**Task details**
I would like every record below transcribed exactly as it is.

**Items from a dataset**
+ + +

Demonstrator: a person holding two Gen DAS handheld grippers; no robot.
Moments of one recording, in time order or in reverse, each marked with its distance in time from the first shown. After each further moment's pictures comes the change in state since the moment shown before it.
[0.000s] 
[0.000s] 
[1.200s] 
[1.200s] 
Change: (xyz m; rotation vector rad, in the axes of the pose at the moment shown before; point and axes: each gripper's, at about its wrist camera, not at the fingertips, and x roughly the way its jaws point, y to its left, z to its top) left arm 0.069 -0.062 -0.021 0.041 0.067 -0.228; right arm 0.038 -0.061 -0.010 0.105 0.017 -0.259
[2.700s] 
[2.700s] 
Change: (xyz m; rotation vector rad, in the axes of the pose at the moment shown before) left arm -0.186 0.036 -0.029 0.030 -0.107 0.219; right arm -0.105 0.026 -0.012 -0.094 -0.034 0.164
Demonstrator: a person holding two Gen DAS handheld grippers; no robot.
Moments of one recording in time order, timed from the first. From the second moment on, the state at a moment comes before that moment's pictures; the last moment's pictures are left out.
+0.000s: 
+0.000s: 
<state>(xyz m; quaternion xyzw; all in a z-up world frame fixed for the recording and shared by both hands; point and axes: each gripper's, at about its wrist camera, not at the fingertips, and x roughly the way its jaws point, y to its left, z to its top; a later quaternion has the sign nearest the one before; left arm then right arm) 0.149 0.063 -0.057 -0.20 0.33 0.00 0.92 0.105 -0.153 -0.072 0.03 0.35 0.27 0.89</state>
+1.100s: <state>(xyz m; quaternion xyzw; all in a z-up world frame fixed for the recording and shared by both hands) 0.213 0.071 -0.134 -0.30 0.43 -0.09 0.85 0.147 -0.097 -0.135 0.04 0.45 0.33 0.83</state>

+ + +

**Task output**
Demonstrator: a person holding two Gen DAS handheld grippers; no robot.
Moments of one recording, in time order or in reverse, each marked with its distance in time from the first shown. After each further moment's pictures comes the change in state since the moment shown before it.
[0.000s] 
[0.000s] 
[1.200s] 
[1.200s] 
Change: (xyz m; rotation vector rad, in the axes of the pose at the moment shown before; point and axes: each gripper's, at about its wrist camera, not at the fingertips, and x roughly the way its jaws point, y to its left, z to its top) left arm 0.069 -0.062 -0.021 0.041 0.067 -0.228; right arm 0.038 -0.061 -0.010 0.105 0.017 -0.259
[2.700s] 
[2.700s] 
Change: (xyz m; rotation vector rad, in the axes of the pose at the moment shown before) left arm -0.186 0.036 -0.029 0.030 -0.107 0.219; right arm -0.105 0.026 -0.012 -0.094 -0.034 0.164
Demonstrator: a person holding two Gen DAS handheld grippers; no robot.
Moments of one recording in time order, timed from the first. From the second moment on, the state at a moment comes before that moment's pictures; the last moment's pictures are left out.
+0.000s: 
+0.000s: 
<state>(xyz m; quaternion xyzw; all in a z-up world frame fixed for the recording and shared by both hands; point and axes: each gripper's, at about its wrist camera, not at the fingertips, and x roughly the way its jaws point, y to its left, z to its top; a later quaternion has the sign nearest the one before; left arm then right arm) 0.149 0.063 -0.057 -0.20 0.33 0.00 0.92 0.105 -0.153 -0.072 0.03 0.35 0.27 0.89</state>
+1.100s: <state>(xyz m; quaternion xyzw; all in a z-up world frame fixed for the recording and shared by both hands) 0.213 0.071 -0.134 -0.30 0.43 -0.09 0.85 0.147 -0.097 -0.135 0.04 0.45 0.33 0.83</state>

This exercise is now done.